The next question is from Antonella Frongillo with Intesa Sanpaolo.

Antonella Frongillo

analyst
#46

It's a follow-up on a previous question on the risks on the 2026 revenue growth. You said that more than 60% is committed. Could you clarify, please, on how much of it is with on cost possibly divided between Vodafone and Telecom? And the second part of this question is on in-market consolidation. I appreciate your comment by your previous comment on that. But let me ask also if you see any risk from the in-market consolidation on the non-contracted business or at least in terms of potential delay on the contracted one?

Diego Galli

executive
#47

Hello, Antonella, and happy Women's Day. Today is 8th of March. So happy Women's Day. And thanks for your questions.
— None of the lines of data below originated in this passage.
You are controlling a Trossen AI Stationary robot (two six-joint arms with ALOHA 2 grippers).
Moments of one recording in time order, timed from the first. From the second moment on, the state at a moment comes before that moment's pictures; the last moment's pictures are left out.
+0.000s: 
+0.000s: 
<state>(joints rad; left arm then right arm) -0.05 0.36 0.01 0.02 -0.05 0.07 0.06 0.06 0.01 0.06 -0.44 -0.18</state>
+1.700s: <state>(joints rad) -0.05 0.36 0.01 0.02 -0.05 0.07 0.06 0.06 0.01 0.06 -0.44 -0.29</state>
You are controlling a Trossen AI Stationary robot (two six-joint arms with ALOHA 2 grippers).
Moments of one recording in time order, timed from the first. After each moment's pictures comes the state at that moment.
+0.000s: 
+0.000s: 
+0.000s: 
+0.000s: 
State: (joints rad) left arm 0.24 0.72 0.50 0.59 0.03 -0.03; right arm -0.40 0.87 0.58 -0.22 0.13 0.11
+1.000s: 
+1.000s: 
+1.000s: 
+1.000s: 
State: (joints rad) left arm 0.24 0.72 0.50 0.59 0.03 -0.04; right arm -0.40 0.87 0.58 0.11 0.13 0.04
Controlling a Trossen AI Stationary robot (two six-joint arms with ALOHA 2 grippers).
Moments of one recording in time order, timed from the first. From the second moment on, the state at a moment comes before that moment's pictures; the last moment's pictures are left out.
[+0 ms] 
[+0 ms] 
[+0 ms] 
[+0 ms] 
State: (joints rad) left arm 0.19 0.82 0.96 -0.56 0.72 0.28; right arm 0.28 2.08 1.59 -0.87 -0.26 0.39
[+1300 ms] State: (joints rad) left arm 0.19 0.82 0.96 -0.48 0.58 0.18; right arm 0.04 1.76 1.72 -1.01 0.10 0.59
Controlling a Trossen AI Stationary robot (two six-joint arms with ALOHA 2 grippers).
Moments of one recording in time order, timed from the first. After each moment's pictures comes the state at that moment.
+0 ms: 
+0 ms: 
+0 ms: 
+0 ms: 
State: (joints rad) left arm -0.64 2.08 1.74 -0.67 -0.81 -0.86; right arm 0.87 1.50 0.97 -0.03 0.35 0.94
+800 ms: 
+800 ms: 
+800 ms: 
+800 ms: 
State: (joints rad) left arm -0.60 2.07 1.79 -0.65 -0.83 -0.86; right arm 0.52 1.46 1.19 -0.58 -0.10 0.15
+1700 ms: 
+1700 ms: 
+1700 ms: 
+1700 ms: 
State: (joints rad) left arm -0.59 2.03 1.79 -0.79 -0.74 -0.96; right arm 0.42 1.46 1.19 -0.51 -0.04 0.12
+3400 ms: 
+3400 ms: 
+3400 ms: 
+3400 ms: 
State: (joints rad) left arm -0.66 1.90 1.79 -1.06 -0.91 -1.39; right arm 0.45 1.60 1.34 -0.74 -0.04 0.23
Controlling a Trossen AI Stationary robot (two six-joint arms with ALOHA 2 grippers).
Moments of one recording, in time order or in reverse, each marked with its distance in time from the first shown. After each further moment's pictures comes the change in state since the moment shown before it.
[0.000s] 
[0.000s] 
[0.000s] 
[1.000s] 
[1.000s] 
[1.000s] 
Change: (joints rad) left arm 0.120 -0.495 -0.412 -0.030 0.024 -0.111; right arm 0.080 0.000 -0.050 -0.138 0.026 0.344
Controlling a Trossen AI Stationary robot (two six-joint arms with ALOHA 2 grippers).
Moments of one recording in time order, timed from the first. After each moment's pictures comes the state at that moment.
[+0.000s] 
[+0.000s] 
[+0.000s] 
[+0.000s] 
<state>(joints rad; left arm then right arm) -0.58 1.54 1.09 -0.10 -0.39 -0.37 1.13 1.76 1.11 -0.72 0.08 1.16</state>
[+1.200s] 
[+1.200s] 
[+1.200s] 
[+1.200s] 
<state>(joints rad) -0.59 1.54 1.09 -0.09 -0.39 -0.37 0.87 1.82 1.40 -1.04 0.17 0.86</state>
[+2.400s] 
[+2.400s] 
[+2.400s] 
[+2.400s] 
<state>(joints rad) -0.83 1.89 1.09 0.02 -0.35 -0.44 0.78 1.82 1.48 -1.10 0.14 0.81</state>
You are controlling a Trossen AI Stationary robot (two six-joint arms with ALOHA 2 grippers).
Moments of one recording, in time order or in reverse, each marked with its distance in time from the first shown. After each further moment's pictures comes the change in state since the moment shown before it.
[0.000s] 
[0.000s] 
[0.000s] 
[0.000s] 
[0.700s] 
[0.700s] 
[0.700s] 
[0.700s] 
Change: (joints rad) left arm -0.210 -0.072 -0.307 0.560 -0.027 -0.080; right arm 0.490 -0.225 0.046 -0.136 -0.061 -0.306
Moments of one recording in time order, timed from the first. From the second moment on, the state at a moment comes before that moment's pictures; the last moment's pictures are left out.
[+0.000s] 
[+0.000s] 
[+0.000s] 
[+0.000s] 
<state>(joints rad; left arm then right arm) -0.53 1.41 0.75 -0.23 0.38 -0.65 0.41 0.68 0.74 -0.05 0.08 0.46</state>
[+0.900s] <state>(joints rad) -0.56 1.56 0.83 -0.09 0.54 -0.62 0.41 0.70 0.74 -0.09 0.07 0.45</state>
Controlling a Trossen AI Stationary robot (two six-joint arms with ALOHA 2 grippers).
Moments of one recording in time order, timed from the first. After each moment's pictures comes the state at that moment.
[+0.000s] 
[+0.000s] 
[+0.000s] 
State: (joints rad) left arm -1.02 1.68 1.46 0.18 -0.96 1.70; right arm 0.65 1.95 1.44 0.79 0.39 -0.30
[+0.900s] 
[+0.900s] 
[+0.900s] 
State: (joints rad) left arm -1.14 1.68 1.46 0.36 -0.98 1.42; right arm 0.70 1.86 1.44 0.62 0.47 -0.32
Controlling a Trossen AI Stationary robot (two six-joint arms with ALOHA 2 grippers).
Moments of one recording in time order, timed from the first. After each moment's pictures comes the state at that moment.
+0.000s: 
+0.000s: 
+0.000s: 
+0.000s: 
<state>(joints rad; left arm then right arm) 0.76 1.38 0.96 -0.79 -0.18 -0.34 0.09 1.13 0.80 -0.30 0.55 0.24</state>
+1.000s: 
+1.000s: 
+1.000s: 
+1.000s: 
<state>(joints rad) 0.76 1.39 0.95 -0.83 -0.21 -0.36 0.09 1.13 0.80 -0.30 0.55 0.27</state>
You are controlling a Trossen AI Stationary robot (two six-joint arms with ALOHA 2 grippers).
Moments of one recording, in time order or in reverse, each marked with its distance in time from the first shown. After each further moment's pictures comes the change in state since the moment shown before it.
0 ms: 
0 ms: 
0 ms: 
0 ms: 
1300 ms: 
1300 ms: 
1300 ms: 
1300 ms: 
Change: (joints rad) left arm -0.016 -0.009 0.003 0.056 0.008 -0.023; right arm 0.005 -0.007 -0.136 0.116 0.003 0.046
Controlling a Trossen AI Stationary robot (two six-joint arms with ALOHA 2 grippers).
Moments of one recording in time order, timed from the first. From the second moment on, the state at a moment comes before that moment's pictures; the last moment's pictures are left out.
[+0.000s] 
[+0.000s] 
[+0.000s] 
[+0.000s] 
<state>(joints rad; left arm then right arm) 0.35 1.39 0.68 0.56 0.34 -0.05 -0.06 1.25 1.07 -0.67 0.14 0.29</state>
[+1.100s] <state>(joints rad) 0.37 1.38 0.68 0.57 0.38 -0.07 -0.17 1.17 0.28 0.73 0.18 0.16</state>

As far as the 2026, yes, more than 60% is committed and broadly, most of it, almost everything is with the Anchor tenants. With regards to the market consolidation, I think we need to always take into account the general comment on the quality of the assets being weak. And so the fact that we have a set of best locations in the country and the quality of contracts that we do have and the contractual and commercial relationship with our customers. So the combination of the 2 allow us to assess it to consider potential consolidation scenario neutral or neutral-positive. In the short term, I think the 2024 is a year where we have embedded in our numbers a little bit of slowdown considering the year of transition overall in the market. But I would say also that the potential consolidation in the market could bring a context where, again, the industry is more sustainable, and this opens to a new cycle of accelerated investments, which, I would say, the market and the country needs.

Antonella Frongillo

analyst
#48

Is it fair to say that the 60% committed with Anchor, is it equally divided between Vodafone and Telecom?

Diego Galli

executive
#49

Yes. Yes, it is.

Operator

operator
#50

Next question is from Graham Hunt with Jefferies.

Graham Hunt

analyst
#51

Just one question coming back on the CapEx. Just would like to know a bit more details what's changed since the previous guidance was put out around that brought us back up to EUR 800 million. And how should we think about that? Are you getting lower returns on this investment now, given that the other guidance points throughout to 2026 haven't changed, but the CapEx has increased?

Emilia Trudu

executive
#52

I will take the question. We are EUR 150 million CapEx more than the previous plan. And we have changed the -- we are not getting not only longer term, but change the mix between investments. So we are putting, let's say, the 2/3 of these investments are on the developers of New Services. And then we have more size and more land owned and investment on this digitalization. So we confirm the returns, the double-digit returns in line with our investment policy and -- but we changed the mix support growth.

Operator

operator
#53

Mr. Ruffini, gentlemen, there are no more questions registered at this time.

Fabio Ruffini

executive
#54

Thank you, everyone, for attending. Have a great day.

Diego Galli

executive
#55

Thank you.

Operator

operator
#56

Ladies and gentlemen, thank you for joining. The conference is now over.